= Bob Wall (football administrator) =

English football administrator

William Robert Wall (25 February 1912 – 23 March 1981) was an English football administrator. He spent his entire career with Arsenal Football Club.

Born in Hackney, he went to school in the Highbury area and attended Finsbury Park commercial college. He was married to Clare (née Nightingale) until his death in 1981. They didn't have any children. He joined Arsenal in 1928 as a clerical worker, handling the club's box office and manager Herbert Chapman's personal correspondence. He soon gained Chapman's trust and assisted with transfer deals. In his very first deal at Chapman's side, when Chapman signed David Jack from Bolton Wanderers, Wall would later recall that Chapman made sure the Bolton directors' drinks contained double measures while his own had no alcohol whatsoever. When the Bolton directors got very drunk, Chapman managed to haggle down the fee to a price he considered a bargain.

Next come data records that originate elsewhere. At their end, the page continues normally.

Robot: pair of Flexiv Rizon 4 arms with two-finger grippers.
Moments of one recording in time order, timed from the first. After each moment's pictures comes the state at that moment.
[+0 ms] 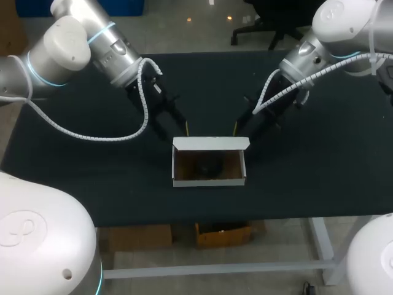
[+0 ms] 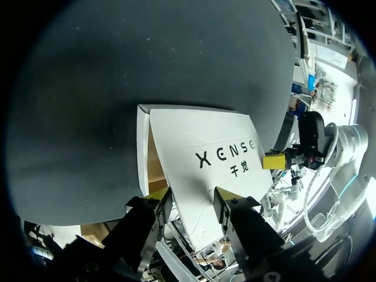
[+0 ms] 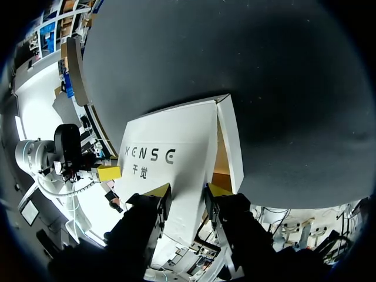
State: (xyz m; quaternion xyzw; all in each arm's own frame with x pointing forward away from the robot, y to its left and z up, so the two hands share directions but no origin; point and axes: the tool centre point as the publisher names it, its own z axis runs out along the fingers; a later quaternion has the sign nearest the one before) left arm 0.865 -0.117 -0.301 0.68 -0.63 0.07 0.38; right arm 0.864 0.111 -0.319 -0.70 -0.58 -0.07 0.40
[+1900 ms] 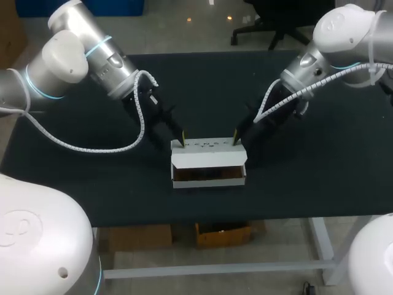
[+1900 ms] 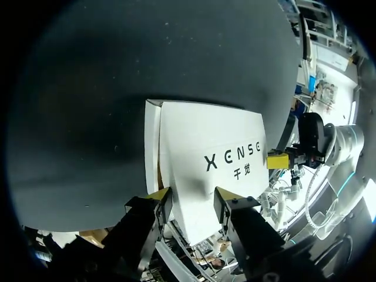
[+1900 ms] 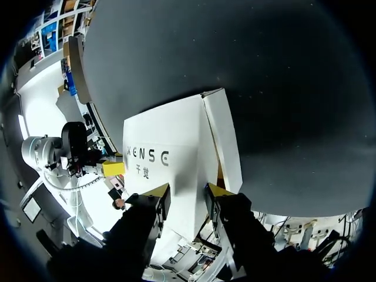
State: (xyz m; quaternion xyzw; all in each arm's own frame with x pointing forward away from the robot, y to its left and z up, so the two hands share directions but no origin) left arm 0.854 -0.107 -0.327 0.68 -0.62 0.07 0.38; right arm 0.855 0.111 -0.339 -0.70 -0.58 -0.08 0.42
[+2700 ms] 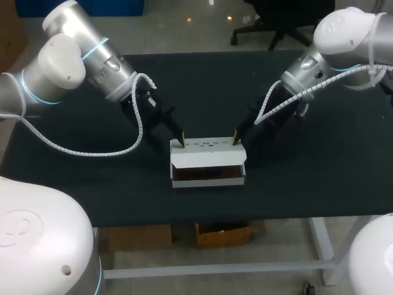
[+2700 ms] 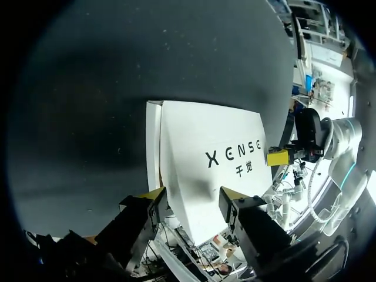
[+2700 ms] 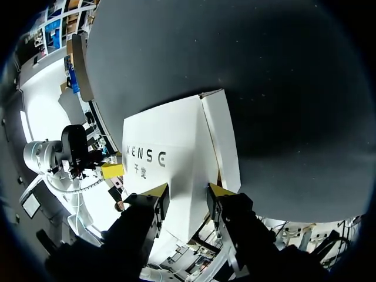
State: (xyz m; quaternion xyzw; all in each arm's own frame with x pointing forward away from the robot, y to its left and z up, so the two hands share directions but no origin) left arm 0.852 -0.104 -0.328 0.68 -0.64 0.10 0.36; right arm 0.855 0.111 -0.344 -0.69 -0.59 -0.09 0.42
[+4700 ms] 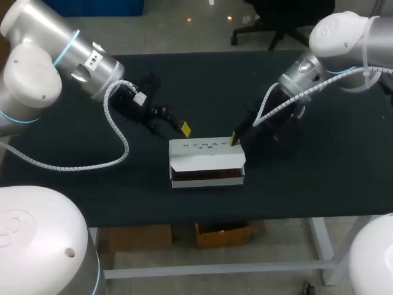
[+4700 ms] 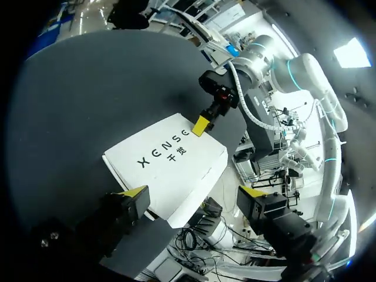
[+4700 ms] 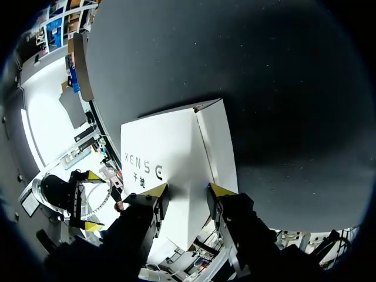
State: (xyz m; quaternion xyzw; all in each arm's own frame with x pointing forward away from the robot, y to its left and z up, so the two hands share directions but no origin) left arm 0.830 -0.109 -0.257 0.44 -0.81 0.31 0.23; right arm 0.864 0.114 -0.357 -0.69 -0.59 -0.10 0.42
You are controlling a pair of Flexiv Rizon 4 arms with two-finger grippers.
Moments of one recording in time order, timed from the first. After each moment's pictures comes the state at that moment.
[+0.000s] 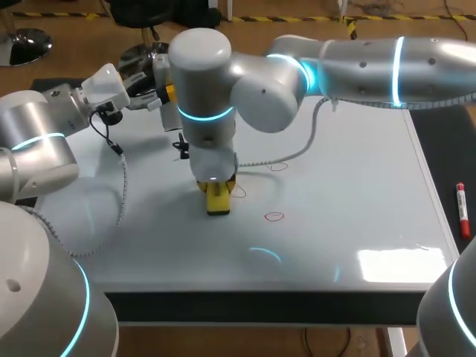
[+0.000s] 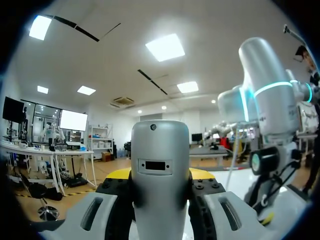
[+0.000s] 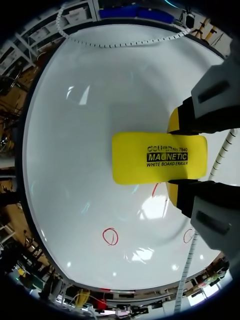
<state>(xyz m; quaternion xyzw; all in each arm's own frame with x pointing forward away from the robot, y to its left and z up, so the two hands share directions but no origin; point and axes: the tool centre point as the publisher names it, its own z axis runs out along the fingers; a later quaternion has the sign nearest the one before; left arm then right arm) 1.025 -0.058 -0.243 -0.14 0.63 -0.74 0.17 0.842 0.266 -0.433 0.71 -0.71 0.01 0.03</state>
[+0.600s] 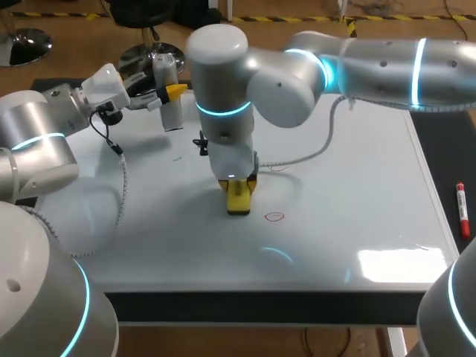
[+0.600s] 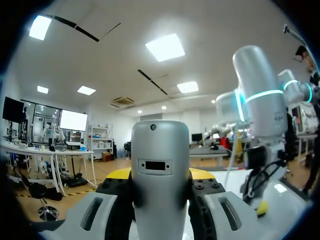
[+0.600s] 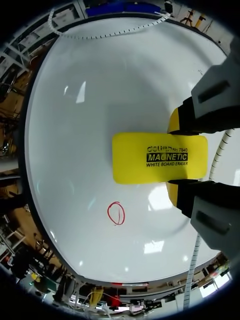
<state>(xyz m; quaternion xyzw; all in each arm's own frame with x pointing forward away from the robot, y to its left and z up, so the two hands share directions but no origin) 1.025 -0.058 -0.243 -0.14 0.63 -0.74 0.17 0.840 0.214 -0.433 0.67 -0.74 0.01 0.06</state>
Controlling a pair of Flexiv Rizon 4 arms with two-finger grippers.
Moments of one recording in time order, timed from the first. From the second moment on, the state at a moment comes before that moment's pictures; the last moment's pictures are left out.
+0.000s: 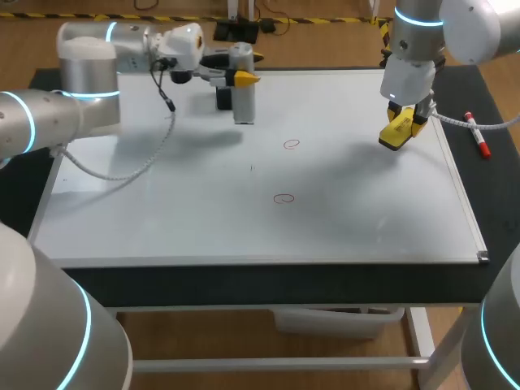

Wall continued to work for Arsenal for nearly 50 years. He became assistant secretary in 1950 and secretary of Arsenal Football Club six years later. After secretary-manager Tom Whittaker died, the club decided to split the role, with Jack Crayston taking over the role of manager. Described by Arsenal captain Frank McLintock as "an authoritarian personality", Wall would eventually come to be effectively in charge of the club's day-to-day running with the board of directors taking a backseat role.

In 1973, Wall became Arsenal's general manager. Ken Friar succeeded him as secretary. In 1969, Wall published his own account of life at the club in Arsenal from the Heart (ISBN 0285502611). He retired from his position 1977, accepting a position on the club's board that he retained until his death.